-- Opening Marker --
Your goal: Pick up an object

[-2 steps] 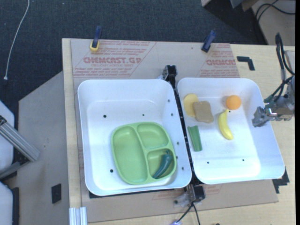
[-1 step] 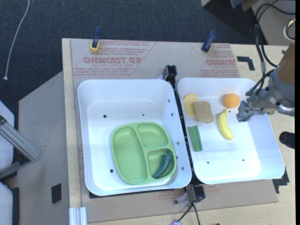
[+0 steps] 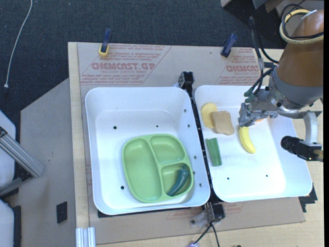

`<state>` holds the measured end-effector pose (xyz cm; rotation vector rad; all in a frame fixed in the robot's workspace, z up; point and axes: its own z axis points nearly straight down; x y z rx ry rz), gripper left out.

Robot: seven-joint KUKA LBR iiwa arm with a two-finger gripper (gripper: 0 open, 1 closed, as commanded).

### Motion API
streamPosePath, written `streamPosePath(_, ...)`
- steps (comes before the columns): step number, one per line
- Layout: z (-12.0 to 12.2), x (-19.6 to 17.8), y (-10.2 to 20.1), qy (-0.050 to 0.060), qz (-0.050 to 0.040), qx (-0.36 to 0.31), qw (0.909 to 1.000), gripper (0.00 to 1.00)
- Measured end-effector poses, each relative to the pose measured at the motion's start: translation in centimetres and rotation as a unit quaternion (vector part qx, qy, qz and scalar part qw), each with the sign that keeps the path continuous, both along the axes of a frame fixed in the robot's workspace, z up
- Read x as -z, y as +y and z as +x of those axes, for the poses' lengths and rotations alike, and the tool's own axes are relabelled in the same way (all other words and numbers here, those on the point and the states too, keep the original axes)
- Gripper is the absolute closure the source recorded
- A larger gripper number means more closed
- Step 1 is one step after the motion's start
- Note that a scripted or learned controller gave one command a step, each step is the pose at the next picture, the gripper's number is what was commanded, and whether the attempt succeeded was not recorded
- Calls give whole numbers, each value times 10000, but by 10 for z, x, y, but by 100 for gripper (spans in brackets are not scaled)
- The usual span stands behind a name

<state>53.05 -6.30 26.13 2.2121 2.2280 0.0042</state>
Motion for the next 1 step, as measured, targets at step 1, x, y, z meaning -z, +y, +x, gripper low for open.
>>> streamPosePath(1,9,15,53,30,8,24,10000,100)
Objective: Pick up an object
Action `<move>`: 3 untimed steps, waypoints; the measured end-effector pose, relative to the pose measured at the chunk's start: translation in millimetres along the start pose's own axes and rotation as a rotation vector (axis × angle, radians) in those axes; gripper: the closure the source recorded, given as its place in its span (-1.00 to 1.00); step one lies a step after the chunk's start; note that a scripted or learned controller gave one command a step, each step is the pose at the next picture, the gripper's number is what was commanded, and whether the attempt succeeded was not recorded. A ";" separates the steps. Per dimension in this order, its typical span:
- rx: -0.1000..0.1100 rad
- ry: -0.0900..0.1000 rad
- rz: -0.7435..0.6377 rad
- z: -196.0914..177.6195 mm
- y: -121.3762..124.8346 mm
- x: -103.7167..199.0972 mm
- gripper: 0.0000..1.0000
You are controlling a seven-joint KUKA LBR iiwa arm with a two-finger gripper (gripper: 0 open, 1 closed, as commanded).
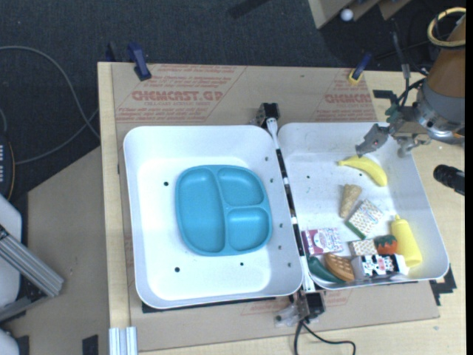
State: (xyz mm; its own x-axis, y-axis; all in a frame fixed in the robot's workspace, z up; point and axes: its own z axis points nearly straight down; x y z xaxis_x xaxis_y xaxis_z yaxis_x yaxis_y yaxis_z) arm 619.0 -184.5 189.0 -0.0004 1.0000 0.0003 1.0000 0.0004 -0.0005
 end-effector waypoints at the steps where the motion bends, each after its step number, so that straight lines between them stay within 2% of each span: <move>1: 0.001 0.001 -0.001 105.5 -55.8 50.5 -1.00; 2: -0.004 -0.001 0.001 94.3 -54.6 49.7 1.00; 3: -0.005 0.001 -0.003 2.4 -28.3 124.2 1.00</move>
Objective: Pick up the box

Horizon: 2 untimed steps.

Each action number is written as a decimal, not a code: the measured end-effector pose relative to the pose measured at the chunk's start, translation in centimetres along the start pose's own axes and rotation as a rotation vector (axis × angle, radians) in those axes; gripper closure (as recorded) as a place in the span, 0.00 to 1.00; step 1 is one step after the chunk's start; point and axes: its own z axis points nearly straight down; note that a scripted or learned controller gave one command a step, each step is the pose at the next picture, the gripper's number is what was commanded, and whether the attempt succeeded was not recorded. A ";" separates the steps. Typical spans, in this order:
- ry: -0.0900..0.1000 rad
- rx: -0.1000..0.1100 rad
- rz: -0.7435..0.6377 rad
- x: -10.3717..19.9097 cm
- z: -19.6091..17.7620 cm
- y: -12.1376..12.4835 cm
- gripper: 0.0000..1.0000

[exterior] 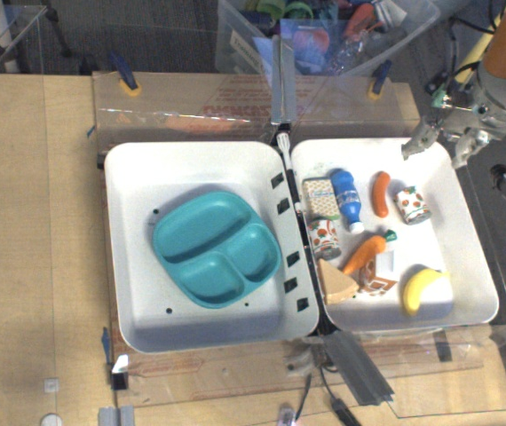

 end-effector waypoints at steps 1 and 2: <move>-0.008 -0.041 -0.008 1.4 9.7 -4.3 0.00; 0.002 0.001 -0.247 1.7 10.2 -6.4 0.00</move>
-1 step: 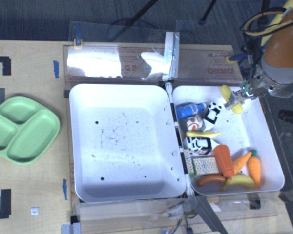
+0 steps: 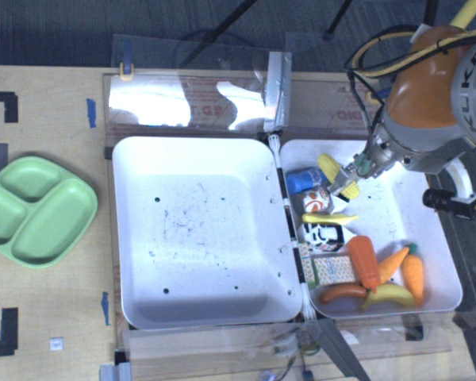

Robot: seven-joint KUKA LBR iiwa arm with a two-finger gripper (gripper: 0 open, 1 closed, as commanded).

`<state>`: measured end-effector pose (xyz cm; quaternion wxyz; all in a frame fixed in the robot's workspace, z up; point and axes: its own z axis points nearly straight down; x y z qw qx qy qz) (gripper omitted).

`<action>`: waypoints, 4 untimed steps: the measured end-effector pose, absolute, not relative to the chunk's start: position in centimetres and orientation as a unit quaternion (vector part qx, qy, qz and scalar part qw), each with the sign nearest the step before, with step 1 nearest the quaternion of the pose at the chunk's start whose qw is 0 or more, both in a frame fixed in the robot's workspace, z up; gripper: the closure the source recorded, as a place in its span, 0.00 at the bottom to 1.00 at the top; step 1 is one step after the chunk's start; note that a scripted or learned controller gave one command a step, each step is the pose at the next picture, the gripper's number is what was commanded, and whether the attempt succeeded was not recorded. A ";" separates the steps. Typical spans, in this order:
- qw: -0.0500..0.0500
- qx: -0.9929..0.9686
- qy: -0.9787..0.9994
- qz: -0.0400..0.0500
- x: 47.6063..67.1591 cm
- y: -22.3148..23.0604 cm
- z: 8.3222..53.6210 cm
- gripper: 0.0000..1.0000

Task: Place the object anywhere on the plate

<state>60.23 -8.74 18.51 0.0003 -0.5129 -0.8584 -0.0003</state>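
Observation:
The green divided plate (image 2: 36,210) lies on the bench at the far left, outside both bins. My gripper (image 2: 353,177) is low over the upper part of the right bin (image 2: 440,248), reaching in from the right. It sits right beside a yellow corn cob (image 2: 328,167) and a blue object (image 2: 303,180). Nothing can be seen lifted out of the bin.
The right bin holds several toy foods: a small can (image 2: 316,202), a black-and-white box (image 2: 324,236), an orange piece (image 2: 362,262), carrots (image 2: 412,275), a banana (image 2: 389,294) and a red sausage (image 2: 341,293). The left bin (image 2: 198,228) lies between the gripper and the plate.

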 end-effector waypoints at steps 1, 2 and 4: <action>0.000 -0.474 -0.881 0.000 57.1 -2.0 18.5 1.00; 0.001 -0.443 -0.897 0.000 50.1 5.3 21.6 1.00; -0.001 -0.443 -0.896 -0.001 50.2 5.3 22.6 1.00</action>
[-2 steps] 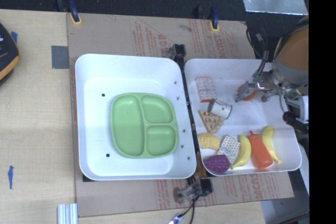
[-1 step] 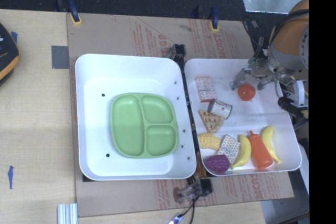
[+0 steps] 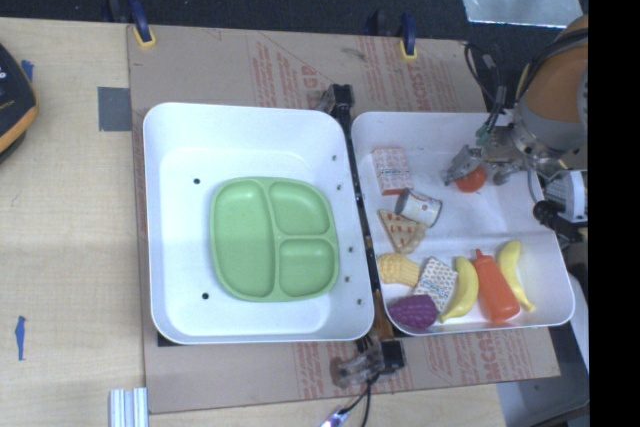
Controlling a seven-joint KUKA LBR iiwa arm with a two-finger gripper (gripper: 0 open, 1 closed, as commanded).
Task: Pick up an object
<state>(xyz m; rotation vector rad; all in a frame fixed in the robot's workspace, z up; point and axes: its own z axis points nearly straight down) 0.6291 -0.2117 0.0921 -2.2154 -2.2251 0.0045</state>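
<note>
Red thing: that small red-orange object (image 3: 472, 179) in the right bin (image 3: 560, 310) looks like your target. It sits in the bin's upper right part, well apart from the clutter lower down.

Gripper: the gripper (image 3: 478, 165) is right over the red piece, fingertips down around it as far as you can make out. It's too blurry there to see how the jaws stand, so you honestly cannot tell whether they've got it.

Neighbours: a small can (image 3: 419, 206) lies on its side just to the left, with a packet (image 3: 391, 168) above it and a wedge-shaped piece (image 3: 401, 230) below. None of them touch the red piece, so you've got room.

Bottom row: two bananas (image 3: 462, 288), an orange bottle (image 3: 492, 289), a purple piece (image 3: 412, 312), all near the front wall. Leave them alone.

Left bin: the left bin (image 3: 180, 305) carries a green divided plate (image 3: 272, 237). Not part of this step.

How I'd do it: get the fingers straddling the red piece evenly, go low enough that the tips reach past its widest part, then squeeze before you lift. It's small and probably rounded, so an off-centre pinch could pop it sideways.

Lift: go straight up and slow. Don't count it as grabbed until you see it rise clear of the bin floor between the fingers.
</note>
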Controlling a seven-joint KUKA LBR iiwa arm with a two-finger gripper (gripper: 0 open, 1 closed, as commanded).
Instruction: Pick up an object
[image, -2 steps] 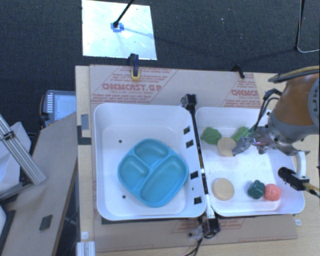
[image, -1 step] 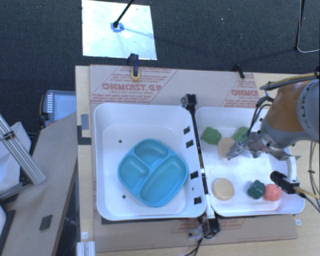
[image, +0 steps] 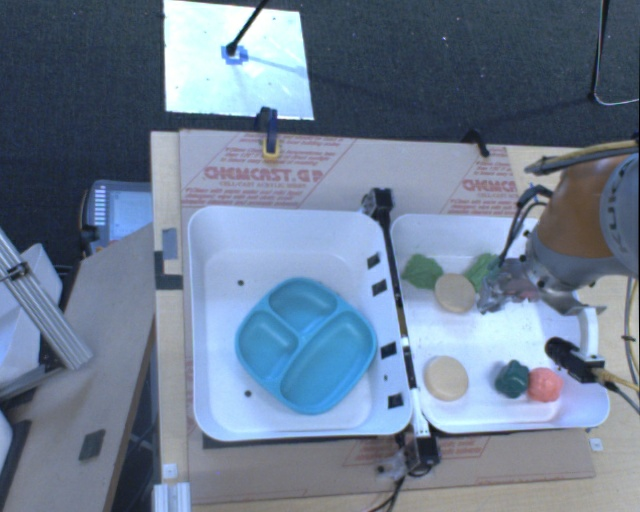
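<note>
In the camera view, the end effector (image: 492, 296) is low over the right bin (image: 570, 415), in its upper part, and the grey arm with the orange band (image: 585, 200) comes down to it from the right side. How the end effector stands I cannot tell, because it is small and dark here and the wrist covers part of it; nothing can be seen held in it. Just to its left, almost touching, lies a pale round piece (image: 455, 293). Further left of that one is a light green leafy piece (image: 422, 270), and a second green piece (image: 482, 268) lies just above the end effector, partly hidden by it. Below the end effector, toward the front wall of the bin, there is a second pale round piece (image: 446, 378) to the lower left, and to the lower right a dark green piece (image: 513, 379) with a pink-red round piece (image: 544, 385) touching it. Well apart to the left, in the left bin (image: 215, 250), a blue plate with compartments (image: 305, 344) lies flat. Both bins rest on the bench (image: 300, 165).
</note>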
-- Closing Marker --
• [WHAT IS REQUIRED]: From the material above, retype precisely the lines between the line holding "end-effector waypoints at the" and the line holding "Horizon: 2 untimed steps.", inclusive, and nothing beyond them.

• [RESPONSE TO THE TASK]:
 end-effector waypoints at the steps where the motion bends, each after its step number, so that straight lines between them stay within 2% of each span: <move>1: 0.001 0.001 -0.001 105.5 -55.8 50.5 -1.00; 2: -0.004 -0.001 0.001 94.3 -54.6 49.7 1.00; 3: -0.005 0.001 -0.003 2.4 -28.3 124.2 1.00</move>
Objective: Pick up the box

Horizon: 2 untimed steps.

No additional answer is expected.